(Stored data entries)
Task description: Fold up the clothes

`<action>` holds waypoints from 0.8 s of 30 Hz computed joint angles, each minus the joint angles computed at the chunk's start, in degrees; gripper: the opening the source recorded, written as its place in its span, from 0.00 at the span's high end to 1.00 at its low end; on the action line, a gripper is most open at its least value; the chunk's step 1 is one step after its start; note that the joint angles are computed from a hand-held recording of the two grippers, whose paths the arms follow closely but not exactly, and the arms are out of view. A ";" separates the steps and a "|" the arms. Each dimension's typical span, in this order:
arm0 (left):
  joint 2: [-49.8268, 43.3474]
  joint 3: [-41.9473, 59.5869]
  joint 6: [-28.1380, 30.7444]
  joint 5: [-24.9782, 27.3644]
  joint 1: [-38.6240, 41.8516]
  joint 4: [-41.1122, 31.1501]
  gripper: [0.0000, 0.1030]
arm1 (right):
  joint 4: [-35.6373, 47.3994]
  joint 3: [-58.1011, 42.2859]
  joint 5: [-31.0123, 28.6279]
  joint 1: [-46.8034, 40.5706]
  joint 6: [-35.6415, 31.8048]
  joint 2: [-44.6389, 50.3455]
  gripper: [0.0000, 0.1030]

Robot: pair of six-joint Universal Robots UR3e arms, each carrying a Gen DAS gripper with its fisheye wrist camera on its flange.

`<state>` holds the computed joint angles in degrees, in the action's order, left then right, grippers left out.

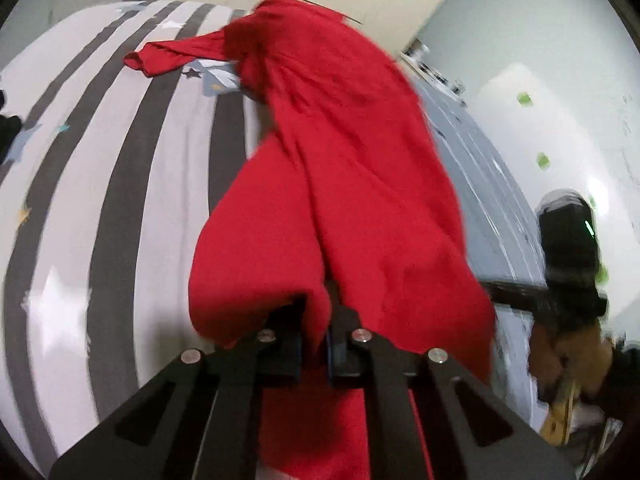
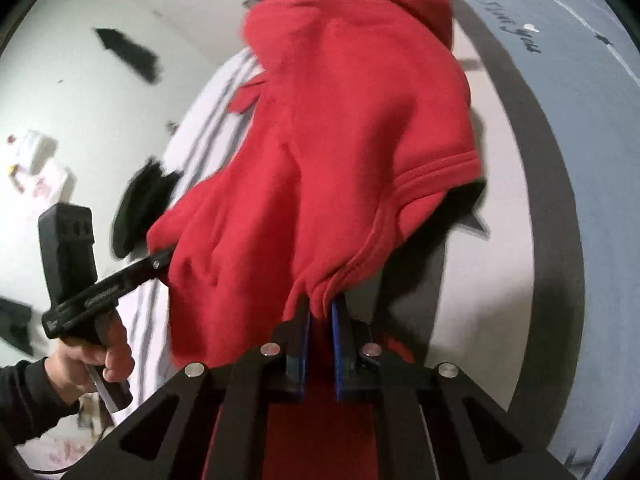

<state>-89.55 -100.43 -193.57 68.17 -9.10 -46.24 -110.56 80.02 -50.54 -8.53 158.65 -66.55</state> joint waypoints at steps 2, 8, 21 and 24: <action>9.65 -3.83 -0.07 0.25 -2.11 -8.09 0.95 | 3.73 6.51 0.86 -1.77 -4.38 -6.35 0.92; 31.48 -6.03 -11.30 1.45 -15.40 -37.59 0.95 | 26.26 18.93 -1.21 -7.55 -19.90 -26.57 0.92; 32.84 4.15 -34.27 20.47 -28.02 -51.86 0.76 | 59.56 24.13 -13.72 -37.01 -43.35 -53.83 0.86; 33.25 4.23 -31.76 27.37 -23.43 -47.44 0.39 | 60.82 20.60 -12.25 -41.03 -44.70 -54.62 0.71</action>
<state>-56.30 -96.20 -225.33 95.54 -32.54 -93.68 -49.74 100.61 -62.79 -49.56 113.95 -121.17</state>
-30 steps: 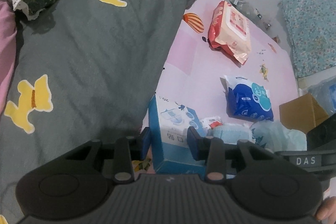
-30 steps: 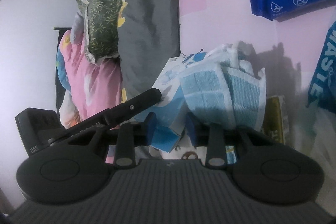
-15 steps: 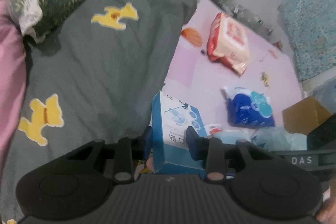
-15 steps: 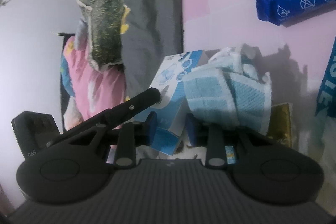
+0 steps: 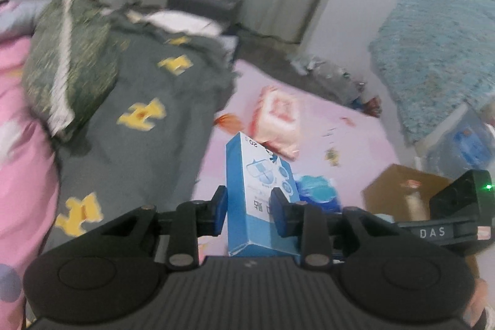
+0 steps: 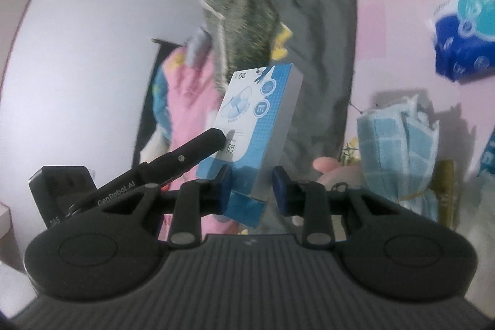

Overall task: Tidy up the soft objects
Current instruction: 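Carry the blue mask box into the cardboard box and release it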

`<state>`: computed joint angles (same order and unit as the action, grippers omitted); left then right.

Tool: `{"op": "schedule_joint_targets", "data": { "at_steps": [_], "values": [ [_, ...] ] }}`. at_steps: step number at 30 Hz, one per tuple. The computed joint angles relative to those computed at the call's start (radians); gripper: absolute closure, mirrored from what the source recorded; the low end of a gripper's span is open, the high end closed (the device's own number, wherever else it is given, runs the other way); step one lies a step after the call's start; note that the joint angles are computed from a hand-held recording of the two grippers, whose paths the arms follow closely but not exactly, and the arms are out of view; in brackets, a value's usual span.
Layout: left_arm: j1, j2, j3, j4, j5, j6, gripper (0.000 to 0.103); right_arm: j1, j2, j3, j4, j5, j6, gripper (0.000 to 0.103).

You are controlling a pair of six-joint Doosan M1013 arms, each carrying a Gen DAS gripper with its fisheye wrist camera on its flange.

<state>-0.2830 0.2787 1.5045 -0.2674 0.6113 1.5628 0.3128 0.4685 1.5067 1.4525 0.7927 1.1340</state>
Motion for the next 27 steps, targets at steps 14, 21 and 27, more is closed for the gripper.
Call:
{"op": "schedule_joint_targets", "data": {
  "at_steps": [14,21,27],
  "values": [
    [-0.215,0.106,-0.156,-0.212,0.037,0.276,0.073,-0.190,-0.272,0.352,0.142,-0.116,-0.194,0.076],
    [-0.310,0.247,-0.314,-0.245,0.129,0.296,0.072,-0.324,-0.351,0.460,0.050,-0.166,-0.098,0.076],
    [-0.353,0.372,-0.472,-0.233,0.207,0.253,0.071,-0.415,-0.361,0.462,-0.126,-0.216,0.021,0.076]
  ]
}}
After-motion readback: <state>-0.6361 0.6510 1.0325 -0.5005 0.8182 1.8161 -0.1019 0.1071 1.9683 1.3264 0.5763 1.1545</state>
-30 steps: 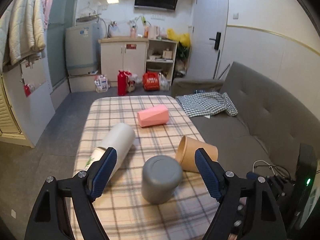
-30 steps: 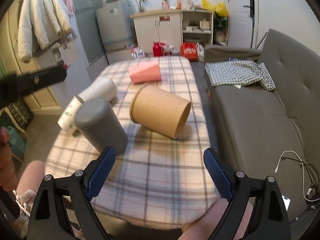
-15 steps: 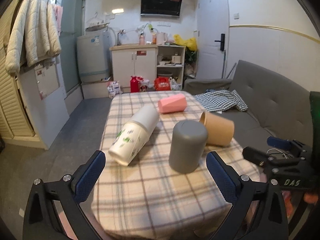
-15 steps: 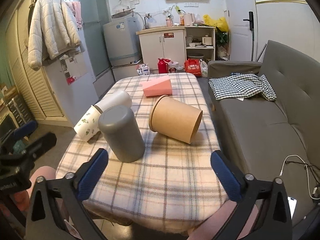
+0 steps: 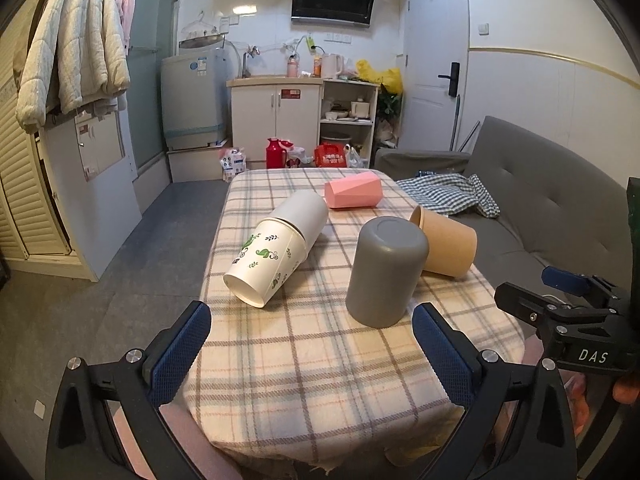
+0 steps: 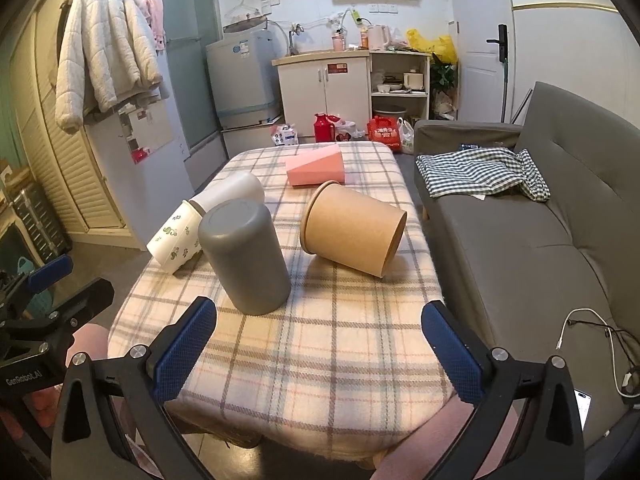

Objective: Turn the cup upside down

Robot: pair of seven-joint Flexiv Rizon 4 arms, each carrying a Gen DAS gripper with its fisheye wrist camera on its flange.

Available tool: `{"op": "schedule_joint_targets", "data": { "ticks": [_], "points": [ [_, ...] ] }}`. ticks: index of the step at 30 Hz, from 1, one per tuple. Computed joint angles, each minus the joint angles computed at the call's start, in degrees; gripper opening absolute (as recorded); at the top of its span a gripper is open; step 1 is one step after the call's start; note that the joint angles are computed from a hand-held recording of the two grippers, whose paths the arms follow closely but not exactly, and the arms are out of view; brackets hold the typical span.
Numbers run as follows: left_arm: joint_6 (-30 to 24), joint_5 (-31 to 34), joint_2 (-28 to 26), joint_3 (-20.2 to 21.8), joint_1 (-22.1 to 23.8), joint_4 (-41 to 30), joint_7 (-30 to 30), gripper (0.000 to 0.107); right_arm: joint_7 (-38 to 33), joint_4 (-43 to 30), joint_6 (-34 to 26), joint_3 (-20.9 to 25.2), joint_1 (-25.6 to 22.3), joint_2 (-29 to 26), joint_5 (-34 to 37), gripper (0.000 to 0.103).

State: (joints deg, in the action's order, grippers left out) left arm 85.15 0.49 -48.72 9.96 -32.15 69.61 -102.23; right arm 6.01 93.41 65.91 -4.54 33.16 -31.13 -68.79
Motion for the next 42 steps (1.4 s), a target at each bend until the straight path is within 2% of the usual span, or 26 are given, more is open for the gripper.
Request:
{"op": "schedule_joint_targets", "data": {
  "ticks": [21, 42],
  "points": [
    [-0.6, 1.0, 0.0, 0.9, -0.1, -0.1, -2.3, 0.103, -0.6, 0.3, -0.8, 0.3, 0.0, 0.1, 1.0, 0.103],
    [-0.4, 1.1, 0.1, 0.2, 0.3, 0.2, -1.8, 0.103, -0.9, 0.4, -1.0, 0.3, 0.1, 0.1, 1.2, 0.103]
  ]
}}
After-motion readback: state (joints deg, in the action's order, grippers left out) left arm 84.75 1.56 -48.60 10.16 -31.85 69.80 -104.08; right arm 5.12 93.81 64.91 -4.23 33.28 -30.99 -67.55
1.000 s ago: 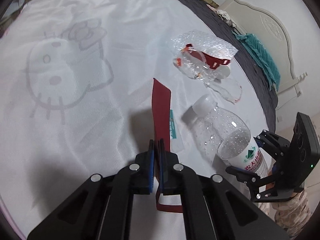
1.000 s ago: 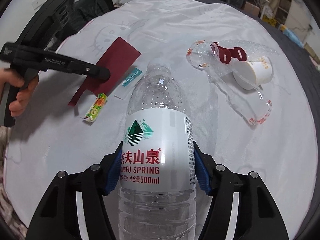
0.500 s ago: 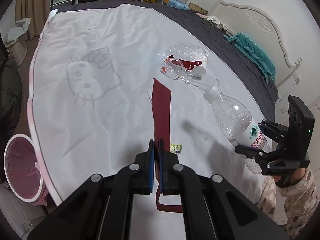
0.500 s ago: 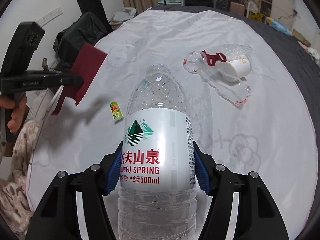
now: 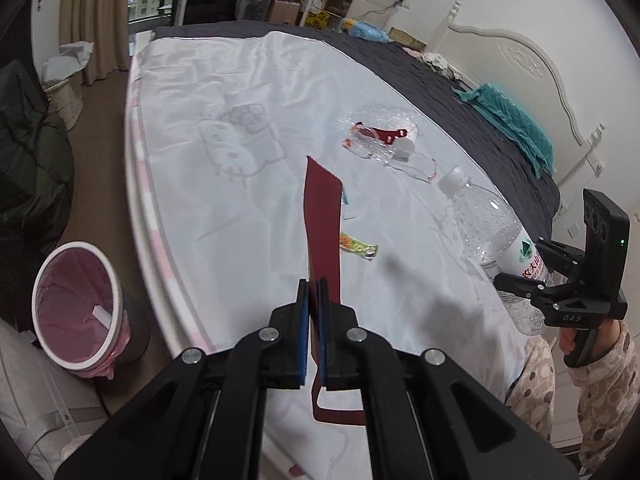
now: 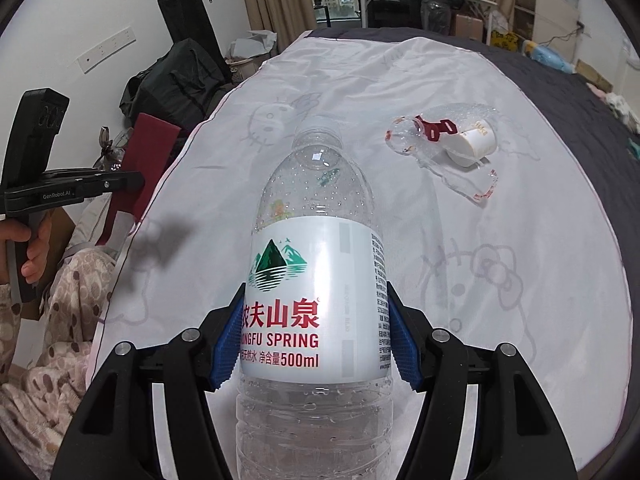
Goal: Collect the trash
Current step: 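Carry the water bottle to the wastebasket and open the right tool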
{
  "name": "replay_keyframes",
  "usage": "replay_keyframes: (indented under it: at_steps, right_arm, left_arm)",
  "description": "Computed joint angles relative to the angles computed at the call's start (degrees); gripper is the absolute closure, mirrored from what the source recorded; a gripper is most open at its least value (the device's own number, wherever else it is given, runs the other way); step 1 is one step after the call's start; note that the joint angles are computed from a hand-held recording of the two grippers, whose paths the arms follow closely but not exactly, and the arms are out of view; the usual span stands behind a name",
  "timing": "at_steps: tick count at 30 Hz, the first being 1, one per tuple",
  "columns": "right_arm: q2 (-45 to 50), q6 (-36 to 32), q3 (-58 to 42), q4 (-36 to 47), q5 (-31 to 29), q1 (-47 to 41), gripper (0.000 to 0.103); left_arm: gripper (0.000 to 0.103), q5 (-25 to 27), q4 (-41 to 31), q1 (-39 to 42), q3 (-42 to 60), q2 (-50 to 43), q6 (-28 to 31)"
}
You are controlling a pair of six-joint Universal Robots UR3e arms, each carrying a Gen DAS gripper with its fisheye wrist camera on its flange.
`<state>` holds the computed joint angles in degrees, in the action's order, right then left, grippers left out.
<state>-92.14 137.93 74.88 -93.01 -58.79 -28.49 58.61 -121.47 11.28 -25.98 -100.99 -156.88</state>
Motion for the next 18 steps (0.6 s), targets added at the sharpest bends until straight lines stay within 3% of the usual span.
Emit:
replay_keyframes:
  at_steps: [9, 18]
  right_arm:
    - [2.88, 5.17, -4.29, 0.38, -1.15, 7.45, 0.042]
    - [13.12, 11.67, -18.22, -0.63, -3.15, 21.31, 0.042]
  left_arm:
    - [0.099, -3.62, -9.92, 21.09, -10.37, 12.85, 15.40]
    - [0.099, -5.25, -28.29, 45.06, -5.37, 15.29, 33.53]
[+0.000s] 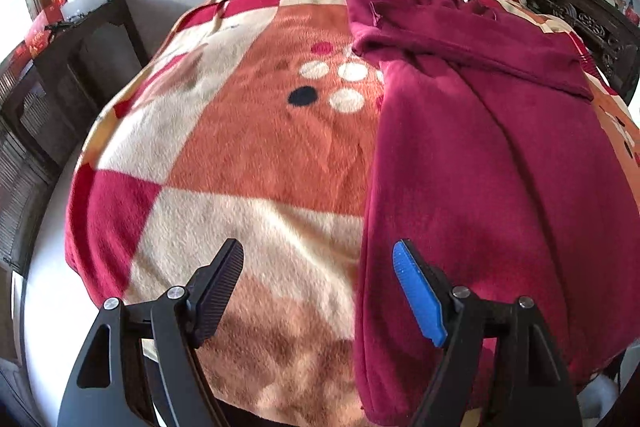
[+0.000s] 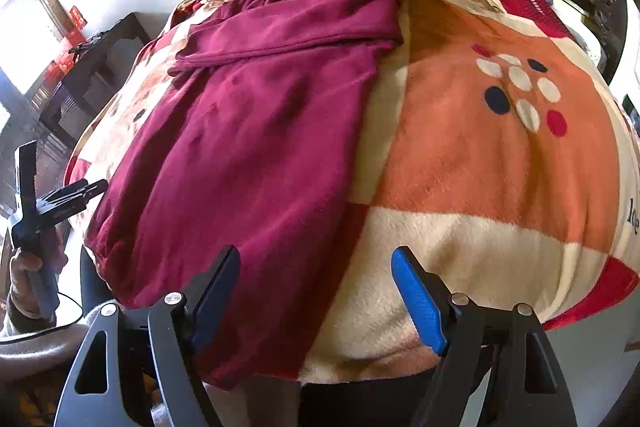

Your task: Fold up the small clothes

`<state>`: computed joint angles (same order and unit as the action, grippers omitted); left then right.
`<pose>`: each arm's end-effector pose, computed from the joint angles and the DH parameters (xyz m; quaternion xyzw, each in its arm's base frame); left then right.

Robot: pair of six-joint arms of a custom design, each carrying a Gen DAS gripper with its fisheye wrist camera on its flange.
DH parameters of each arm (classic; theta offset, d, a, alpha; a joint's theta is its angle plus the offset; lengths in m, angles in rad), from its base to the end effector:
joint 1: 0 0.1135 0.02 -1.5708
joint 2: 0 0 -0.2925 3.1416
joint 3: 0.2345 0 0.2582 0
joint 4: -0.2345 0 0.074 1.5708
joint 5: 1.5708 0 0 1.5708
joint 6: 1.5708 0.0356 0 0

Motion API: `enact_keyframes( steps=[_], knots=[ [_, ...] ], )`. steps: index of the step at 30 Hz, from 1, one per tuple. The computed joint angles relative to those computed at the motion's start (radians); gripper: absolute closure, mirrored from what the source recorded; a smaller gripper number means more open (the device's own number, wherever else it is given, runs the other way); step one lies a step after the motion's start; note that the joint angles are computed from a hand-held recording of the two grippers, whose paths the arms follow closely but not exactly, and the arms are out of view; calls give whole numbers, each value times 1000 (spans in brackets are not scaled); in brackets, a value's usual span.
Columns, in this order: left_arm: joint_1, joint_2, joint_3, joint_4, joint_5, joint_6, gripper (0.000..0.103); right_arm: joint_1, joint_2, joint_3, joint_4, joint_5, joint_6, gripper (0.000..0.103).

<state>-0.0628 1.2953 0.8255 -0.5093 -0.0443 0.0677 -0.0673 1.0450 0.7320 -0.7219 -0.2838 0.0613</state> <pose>0.2522 -0.0143 0.2438 0.0559 0.9547 0.0219 0.2914 0.1861 -0.0026 0.2532 0.0240 0.9551 0.1356 0.2625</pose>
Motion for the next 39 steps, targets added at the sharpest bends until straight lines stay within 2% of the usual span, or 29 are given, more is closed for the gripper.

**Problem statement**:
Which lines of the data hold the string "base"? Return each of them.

**Answer section**:
`<pose>`: each arm's end-effector pose, computed from the joint angles and the DH parameters (xyz m; quaternion xyzw, each in its arm's base frame); left then right.
DH parameters of each arm (classic; theta offset, d, a, alpha; a joint's theta is its angle plus the offset; lengths in m, angles in rad), from its base to the end effector:

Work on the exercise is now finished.